С западного побережья уходили транспорты с войсками, а возвращались нагруженные ранеными и жертвами азиатских болезней. Когда в Лос-Анжелосе были получены первые газетные сообщения, все уже знали, что это означает конец войны, возвращение сыновей и братьев. Но этот огромный город возвысился до поразительной печали. Автор слышал, что говорили автобусные кондукторы и продавщицы на фруктовых рынках, — в их словах был только ужас.
Была победа, но в ней был позор поражения. А потом военные и политики стали утаивать гигантский источник энергии, и это тревожило интеллигенцию. Свобода исследований, обмен открытиями, международное общение исследователей были подавлены властями, которые возбуждали сильнейшее недоверие общественности. Великие физики поспешно покидали службу у своего воинственного правительства; один из наиболее известных ученых стал учителем и вынужден был расходовать свое рабочее время на преподавание элементарных начальных знаний, лишь бы не служить этому правительству. Стало постыдным что-либо изобретать...»
В дневнике Брехт пишет об этом же 10 сентября 1945 года еще резче: «Атомная бомба воспринята „простыми людьми“ только как нечто ужасное. Победа в Японии этим изгажена. Этот суперпердеж заглушил все колокола побед. В первое мгновение Лафтон наивно обеспокоен, что все это настолько дискредитирует науку, что ее рождение — в Галилее — утратит всякую привлекательность».
Но с тем большим упорством оба они продолжают работать. Они продолжают «возделывать сад». Американский артист — наивный белокурый богатырь — состязается с Брехтом в педантичном уходе за всеми живыми побегами страстей и мыслей, ставших словами, образами, движениями. С упрямством садовников, с тщательностью часовщиков и настороженной совестливостью фармацевтов они работают над каждой репликой, над каждым эпизодом, над каждой деталью оформления.

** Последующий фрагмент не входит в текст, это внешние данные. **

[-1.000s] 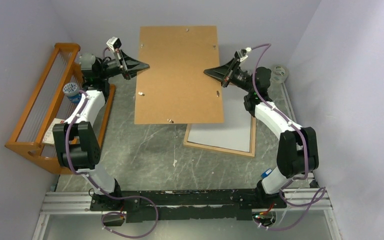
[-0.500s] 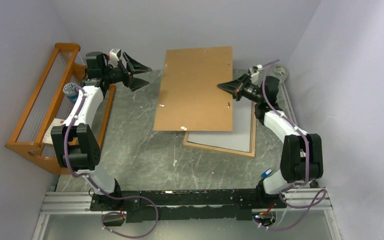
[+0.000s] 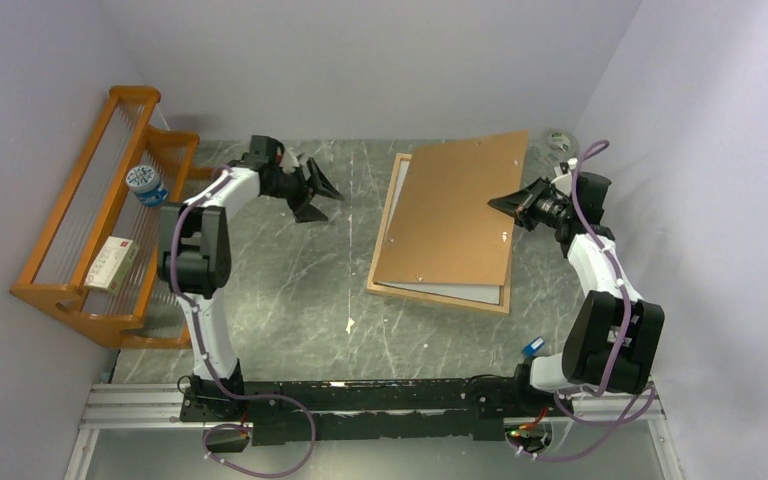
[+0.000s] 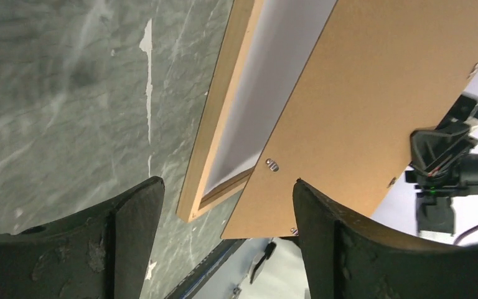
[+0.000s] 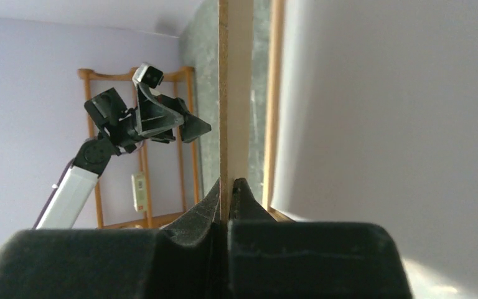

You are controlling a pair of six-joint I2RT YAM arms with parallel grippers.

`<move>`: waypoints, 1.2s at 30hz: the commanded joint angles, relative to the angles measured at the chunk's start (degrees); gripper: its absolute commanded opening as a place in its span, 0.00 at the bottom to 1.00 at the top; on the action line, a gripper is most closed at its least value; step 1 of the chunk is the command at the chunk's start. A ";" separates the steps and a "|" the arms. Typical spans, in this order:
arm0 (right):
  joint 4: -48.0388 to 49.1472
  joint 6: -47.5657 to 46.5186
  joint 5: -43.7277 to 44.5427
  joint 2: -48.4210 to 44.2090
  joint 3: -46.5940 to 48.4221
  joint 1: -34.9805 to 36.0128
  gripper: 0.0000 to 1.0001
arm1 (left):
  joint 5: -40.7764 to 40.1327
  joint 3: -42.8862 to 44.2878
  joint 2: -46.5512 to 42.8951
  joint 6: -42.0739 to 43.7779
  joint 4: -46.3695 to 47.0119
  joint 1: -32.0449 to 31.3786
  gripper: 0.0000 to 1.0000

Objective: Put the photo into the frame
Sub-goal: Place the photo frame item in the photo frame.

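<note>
The light-wood frame (image 3: 438, 299) lies flat on the table right of centre, and its rail also shows in the left wrist view (image 4: 215, 131). A white surface (image 3: 450, 290) fills it. No printed side of the photo shows, and I cannot tell whether the white surface is its back. My right gripper (image 3: 505, 203) is shut on the right edge of the brown backing board (image 3: 455, 215), pinched edge-on between the fingers (image 5: 230, 182). The board hangs tilted over the frame. My left gripper (image 3: 322, 195) stands open and empty to the left of the frame (image 4: 227, 184).
An orange wooden rack (image 3: 70, 230) stands along the left wall, with a blue-and-white can (image 3: 146, 184) and a small box (image 3: 112, 262) on it. A tape roll (image 3: 560, 140) sits in the far right corner. The right wall is close behind the right arm.
My left gripper let go of the board's left edge and opened, then swung toward the middle. My right gripper carried the board right and down over the frame.
</note>
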 commanded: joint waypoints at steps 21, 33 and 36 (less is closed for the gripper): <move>-0.82 -9.46 -5.06 12.59 8.16 -2.36 0.00 | 3.15 15.39 20.47 5.96 1.01 -10.34 0.59; 5.88 -8.58 -4.47 16.76 6.61 -1.36 0.00 | 3.41 15.77 21.90 6.23 0.22 -11.29 0.48; 9.15 -7.41 -3.74 17.06 5.45 -1.33 0.00 | 3.66 15.13 22.11 6.02 0.48 -11.53 0.47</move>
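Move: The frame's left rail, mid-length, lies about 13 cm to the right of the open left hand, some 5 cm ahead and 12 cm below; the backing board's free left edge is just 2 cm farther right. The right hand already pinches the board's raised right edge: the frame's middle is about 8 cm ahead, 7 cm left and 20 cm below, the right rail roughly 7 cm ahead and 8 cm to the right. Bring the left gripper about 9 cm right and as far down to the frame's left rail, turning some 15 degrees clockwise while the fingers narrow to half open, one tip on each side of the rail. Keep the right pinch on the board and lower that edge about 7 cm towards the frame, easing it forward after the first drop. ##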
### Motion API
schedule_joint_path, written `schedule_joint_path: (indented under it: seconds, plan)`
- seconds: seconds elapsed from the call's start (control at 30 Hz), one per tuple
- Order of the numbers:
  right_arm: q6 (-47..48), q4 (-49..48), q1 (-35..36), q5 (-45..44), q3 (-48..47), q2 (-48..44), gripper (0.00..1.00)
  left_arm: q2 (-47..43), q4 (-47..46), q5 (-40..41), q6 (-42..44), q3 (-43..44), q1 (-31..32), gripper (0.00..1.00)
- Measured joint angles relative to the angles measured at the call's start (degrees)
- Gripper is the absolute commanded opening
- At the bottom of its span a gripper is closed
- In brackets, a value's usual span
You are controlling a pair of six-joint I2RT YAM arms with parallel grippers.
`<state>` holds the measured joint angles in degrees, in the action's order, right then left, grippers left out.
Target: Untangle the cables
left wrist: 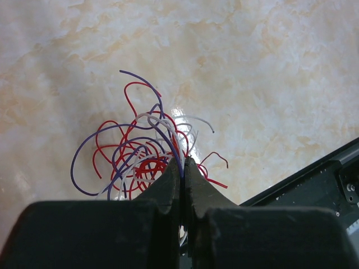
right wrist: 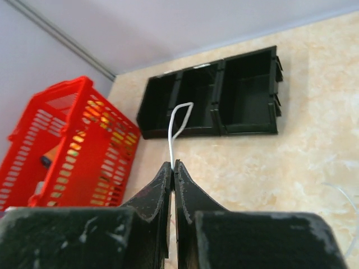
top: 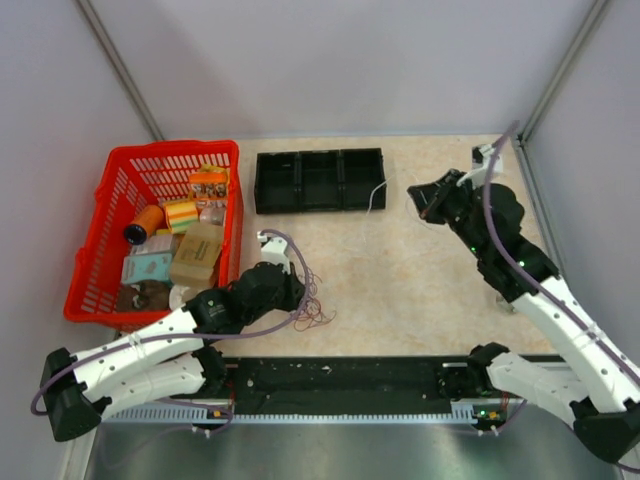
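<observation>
The cables [left wrist: 140, 151] lie as a small tangle of thin red, purple and white strands on the marble tabletop, also seen near the front rail [top: 314, 312]. My left gripper [left wrist: 183, 166] is shut on a purple and a white strand at the tangle's near edge; in the top view the left gripper [top: 296, 290] sits just left of the tangle. My right gripper [right wrist: 173, 165] is shut on a single white cable [right wrist: 175, 126] that sticks up in a bent loop. It hangs above the table at the right gripper [top: 418, 196], right of the black bins.
A black three-compartment bin [top: 320, 180] stands at the back centre, shown too as the bin [right wrist: 224, 92]. A red basket [top: 112, 235] full of small items sits at the left. A black rail [top: 340, 385] runs along the near edge.
</observation>
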<state>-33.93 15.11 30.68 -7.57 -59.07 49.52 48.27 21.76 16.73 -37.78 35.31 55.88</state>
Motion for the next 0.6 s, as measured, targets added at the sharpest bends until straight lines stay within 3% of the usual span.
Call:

«...Сперва нам пришлось отыскивать специальные издания и старые картины в поисках костюмов, которые не воспринимались бы в наше время как слишком пышные. Мы вздохнули с облегчением, когда на небольшой жанровой картинке XVI века обнаружили изображение длинных брюк. Затем необходимо было определить внешние различия сословий. В этом нам помог Брейгель-старший. В заключение надо было разработать схему красок. Каждая сцена должна была иметь свой основной тон: например, первая — легкий утренний (matinal), составленный из белой, желтой и серой красок. Однако и вся совокупность сцен должна была получить свое развитие в цвете. Так, в первую сцену Лудовико Марсили вносил резко выделявшуюся синеву, эта синева сохранилась, выделяясь обособленно и во второй сцене, среди богатых буржуа в их черно-зеленых фетровых и кожаных одеждах. Нарастание общественного значения Галилея так же зримо выражалось в красках. От серебряной и перламутрово-серой четвертой (придворной) сцены через ноктюрн в коричневом и черном (сцена, когда Галилея высмеивают монахи в папском коллегиуме) переход к восьмой сцене — на балу у кардиналов в пурпуре. То был взрыв красок, но их полное буйное освобождение наступало позднее, а именно в девятой карнавальной сцене. Раньше маскарад был у кардиналов и знати, теперь у простого народа. В посредующих сценах наступает снижение к тусклым и серым краскам. Трудность построения такой цветовой схемы заключается в том, что определенные костюмы вместе с носящими их персонажами переходят из сцены в сцену, и эти костюмы должны сами по себе соответствовать в каждом отдельном случае и в то же время должны участвовать в общем цветовом решении новых сцен...»
Они работают — как всегда и везде работал Брехт, и все, кто становился его сотрудниками, — весело. Они спорят, бранятся, иногда с трудом приходят к соглашению.